§ AVAILABLE DATA
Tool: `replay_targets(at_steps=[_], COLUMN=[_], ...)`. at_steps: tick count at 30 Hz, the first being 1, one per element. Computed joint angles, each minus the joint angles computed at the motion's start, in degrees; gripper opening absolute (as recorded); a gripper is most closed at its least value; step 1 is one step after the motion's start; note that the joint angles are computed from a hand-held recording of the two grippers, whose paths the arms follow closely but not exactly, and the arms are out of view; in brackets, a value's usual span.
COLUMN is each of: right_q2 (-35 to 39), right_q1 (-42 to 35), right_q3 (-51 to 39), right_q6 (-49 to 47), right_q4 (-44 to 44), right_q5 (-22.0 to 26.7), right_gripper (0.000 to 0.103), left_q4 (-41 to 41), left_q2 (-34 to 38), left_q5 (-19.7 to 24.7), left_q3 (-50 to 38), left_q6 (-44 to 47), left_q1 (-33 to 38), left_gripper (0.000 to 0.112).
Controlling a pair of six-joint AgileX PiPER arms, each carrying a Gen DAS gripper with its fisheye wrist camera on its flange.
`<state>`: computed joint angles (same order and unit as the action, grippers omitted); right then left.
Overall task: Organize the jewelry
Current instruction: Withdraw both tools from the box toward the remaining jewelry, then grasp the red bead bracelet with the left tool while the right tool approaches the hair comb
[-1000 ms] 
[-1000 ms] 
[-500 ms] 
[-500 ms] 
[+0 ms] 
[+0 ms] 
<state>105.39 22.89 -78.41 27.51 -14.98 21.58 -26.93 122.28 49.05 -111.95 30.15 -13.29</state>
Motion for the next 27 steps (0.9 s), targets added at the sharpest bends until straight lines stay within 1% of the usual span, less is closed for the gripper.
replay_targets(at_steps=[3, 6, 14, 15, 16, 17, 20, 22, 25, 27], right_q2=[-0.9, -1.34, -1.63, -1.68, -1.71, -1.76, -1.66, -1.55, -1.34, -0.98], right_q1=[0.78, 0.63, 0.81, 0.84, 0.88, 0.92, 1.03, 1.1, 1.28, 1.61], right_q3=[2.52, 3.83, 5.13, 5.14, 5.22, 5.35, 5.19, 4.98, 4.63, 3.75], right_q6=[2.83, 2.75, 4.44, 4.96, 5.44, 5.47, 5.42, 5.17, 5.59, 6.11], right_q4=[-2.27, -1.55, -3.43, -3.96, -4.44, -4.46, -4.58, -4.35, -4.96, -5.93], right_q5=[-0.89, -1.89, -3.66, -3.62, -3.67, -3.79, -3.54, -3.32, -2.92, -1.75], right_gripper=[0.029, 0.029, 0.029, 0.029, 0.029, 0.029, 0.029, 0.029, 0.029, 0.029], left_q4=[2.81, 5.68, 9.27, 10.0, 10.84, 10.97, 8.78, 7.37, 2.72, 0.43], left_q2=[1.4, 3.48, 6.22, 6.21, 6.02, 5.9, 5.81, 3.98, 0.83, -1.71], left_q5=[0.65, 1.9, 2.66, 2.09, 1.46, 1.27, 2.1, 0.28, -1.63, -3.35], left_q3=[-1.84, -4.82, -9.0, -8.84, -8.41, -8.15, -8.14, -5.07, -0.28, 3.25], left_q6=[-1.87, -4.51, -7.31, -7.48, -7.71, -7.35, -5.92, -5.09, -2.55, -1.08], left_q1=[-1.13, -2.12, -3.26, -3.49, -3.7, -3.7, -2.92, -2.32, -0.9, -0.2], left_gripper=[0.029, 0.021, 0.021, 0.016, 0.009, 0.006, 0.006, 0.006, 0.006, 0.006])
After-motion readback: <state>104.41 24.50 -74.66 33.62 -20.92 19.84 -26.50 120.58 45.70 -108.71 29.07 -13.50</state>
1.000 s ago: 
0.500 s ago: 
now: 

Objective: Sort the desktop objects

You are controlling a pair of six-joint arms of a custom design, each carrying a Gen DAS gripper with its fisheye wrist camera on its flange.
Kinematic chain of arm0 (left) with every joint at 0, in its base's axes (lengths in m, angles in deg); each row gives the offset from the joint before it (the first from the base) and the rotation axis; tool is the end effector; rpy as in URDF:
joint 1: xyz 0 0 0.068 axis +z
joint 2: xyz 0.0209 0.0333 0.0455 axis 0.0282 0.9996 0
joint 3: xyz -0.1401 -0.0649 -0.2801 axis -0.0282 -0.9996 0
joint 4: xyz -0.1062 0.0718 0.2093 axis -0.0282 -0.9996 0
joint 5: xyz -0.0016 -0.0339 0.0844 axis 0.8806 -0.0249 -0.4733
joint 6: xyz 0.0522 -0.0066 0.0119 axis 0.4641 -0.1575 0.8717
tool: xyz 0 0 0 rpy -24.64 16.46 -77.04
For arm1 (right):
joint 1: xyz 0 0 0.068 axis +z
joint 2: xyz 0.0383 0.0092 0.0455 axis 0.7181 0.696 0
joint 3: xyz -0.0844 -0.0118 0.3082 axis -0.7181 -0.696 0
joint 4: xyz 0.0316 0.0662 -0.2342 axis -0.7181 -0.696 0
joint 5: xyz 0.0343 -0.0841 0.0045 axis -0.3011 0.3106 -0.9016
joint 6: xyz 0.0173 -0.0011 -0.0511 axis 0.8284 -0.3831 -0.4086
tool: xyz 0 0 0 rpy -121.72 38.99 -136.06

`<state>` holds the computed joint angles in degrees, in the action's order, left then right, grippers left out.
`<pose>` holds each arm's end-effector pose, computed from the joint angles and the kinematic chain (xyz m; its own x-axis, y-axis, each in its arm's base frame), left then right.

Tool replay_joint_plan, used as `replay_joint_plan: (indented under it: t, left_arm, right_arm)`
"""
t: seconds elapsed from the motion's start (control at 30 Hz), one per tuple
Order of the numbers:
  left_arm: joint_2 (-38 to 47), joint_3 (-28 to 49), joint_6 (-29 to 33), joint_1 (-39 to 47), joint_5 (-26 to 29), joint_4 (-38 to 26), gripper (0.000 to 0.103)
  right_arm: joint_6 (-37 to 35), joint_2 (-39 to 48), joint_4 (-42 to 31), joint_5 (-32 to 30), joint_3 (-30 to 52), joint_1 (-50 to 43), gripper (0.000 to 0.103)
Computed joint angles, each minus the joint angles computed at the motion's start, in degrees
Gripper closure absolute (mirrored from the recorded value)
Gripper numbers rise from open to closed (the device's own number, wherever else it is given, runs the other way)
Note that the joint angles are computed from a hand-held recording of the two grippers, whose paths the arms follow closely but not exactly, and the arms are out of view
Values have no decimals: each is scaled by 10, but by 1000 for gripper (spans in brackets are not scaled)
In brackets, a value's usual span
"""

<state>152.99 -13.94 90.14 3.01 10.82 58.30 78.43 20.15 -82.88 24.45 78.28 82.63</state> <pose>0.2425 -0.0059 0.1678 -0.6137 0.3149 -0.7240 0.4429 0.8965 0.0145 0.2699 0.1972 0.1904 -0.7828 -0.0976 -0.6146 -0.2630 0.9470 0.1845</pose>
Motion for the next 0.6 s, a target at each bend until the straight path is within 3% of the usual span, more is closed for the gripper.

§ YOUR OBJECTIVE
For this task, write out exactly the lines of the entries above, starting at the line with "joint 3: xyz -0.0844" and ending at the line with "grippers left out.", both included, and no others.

§ RESPONSE BELOW
joint 3: xyz -0.0844 -0.0118 0.3082 axis -0.7181 -0.696 0
joint 4: xyz 0.0316 0.0662 -0.2342 axis -0.7181 -0.696 0
joint 5: xyz 0.0343 -0.0841 0.0045 axis -0.3011 0.3106 -0.9016
joint 6: xyz 0.0173 -0.0011 -0.0511 axis 0.8284 -0.3831 -0.4086
tool: xyz 0 0 0 rpy -121.72 38.99 -136.06

`<state>` holds the computed joint angles in degrees, in the action's order, left then right, grippers left out.

This completes the response.